## Task:
Out of the entries that follow, copy each line containing "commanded".

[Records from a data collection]
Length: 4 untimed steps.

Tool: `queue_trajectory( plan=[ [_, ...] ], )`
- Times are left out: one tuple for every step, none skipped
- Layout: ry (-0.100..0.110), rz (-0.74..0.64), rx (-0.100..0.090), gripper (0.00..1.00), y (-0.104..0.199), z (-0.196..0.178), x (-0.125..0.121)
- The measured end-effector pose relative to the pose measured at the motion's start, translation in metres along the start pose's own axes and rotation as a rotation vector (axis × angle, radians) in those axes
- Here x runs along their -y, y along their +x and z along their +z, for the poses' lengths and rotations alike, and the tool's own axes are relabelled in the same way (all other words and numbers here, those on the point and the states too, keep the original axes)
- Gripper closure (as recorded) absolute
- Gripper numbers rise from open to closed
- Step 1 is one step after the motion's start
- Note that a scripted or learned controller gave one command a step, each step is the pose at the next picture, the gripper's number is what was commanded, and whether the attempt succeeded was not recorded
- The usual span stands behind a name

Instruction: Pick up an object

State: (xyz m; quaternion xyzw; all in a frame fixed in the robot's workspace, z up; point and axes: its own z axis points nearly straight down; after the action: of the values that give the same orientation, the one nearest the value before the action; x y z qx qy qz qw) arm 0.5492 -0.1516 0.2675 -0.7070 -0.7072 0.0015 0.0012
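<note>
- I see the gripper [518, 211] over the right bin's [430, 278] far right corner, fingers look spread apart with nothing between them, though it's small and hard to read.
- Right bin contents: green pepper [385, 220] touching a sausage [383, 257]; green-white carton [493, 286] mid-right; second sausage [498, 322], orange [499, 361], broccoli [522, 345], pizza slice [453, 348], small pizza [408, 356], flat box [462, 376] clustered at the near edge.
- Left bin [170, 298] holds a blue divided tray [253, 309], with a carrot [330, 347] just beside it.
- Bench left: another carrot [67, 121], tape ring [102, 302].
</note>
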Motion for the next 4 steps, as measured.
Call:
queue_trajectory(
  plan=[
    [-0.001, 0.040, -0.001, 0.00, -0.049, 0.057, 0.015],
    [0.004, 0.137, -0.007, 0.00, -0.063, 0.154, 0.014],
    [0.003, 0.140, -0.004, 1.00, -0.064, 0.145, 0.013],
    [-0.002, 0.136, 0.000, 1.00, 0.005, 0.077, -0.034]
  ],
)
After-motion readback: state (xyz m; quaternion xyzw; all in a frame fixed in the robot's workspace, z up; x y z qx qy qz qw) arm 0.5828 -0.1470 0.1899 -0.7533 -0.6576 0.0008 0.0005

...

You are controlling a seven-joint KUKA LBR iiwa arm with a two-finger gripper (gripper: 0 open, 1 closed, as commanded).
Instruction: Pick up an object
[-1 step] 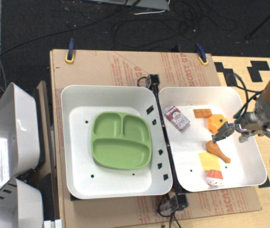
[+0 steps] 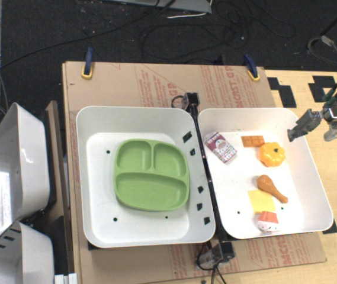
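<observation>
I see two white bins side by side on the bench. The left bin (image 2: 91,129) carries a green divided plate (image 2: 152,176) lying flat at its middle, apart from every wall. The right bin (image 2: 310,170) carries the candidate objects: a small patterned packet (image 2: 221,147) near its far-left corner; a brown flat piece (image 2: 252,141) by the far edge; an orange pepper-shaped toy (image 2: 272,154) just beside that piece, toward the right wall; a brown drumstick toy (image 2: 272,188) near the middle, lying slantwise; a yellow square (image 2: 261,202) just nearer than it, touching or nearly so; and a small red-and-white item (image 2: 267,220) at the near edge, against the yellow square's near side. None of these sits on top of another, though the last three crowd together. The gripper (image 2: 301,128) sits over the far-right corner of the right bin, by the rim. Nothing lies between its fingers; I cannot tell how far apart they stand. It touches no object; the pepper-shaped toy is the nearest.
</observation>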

## Exercise solution:
- Note that a scripted or learned controller gave one command a step, each step is the pose at the next picture, the gripper's number is what was commanded, and whether the attempt succeeded was not recorded
You are controlling a seven-joint KUKA LBR iiwa arm with a two-finger gripper (gripper: 0 open, 1 closed, as commanded).

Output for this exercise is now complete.